[What you are asked to do]:
Each line of the data below should be restated exactly, with images left out.

[Input data]:
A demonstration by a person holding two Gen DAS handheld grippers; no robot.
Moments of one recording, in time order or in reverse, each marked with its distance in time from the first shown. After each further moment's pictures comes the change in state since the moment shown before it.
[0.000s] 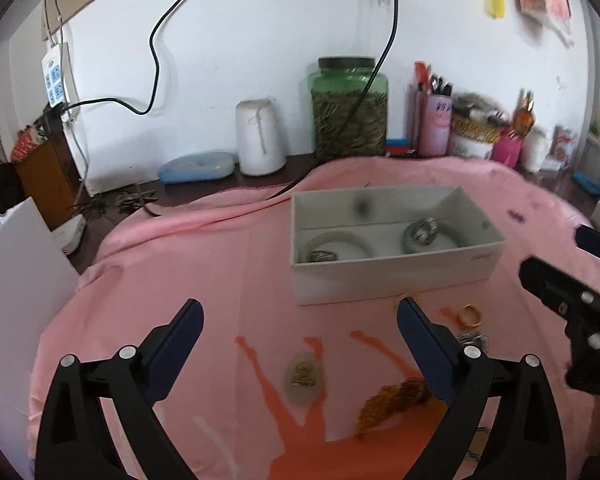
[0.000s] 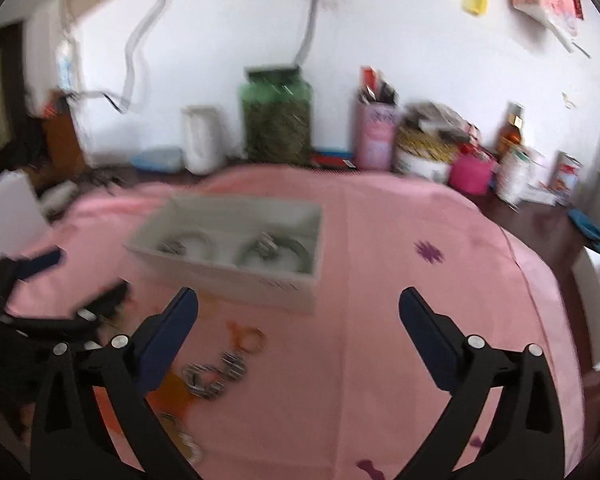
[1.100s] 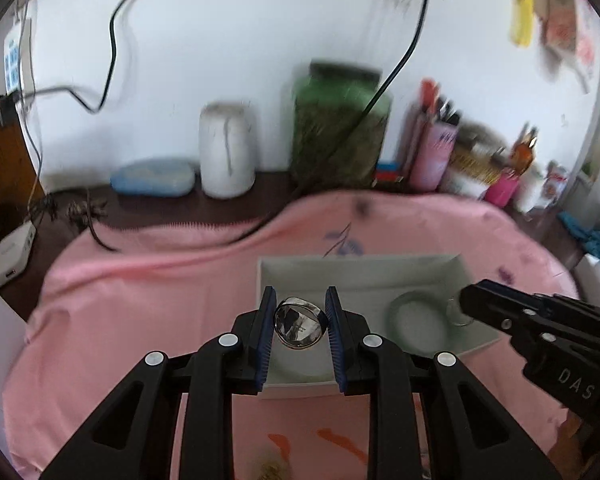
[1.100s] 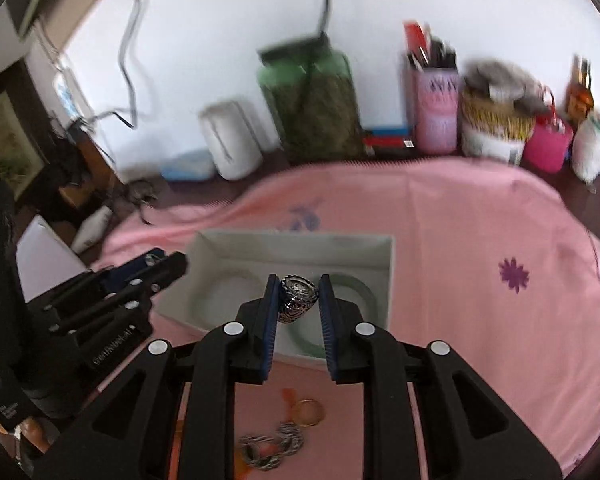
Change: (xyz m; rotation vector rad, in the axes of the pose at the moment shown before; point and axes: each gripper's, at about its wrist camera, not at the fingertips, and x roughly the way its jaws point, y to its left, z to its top) left arm 0.055 0.013 0.067 -0.088 0.072 -0.160; right arm 0.064 -0.005 0.059 0.128 0.154 0.251
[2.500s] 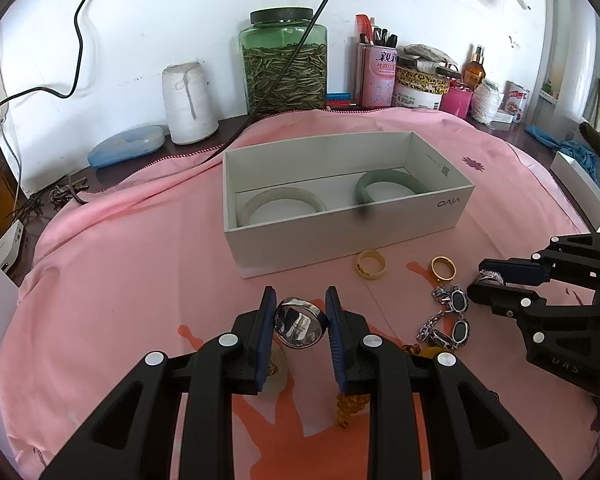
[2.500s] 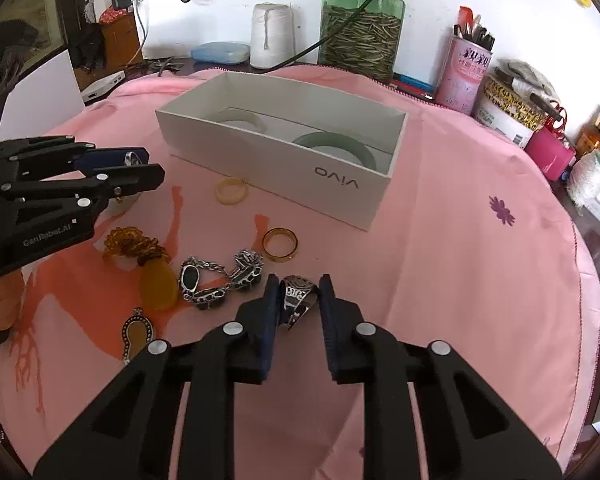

[Result for this exercise]:
A demonstration by a person holding two Gen DAS handheld grippers; no robot.
Moments of one recording, in time order or in reverse, each marked with its distance in time from the first shown. After each further moment's pictures comes the change in state since the moment shown before it.
[0.000s] 
[0.000s] 
[1.100s] 
[1.100s] 
Change: (xyz m; rotation vector rad, in the axes of the pose at the moment shown before; point and axes: each gripper's, at about its wrist camera, not at the fingertips, and x roughly the way its jaws point, y to its left, z to its top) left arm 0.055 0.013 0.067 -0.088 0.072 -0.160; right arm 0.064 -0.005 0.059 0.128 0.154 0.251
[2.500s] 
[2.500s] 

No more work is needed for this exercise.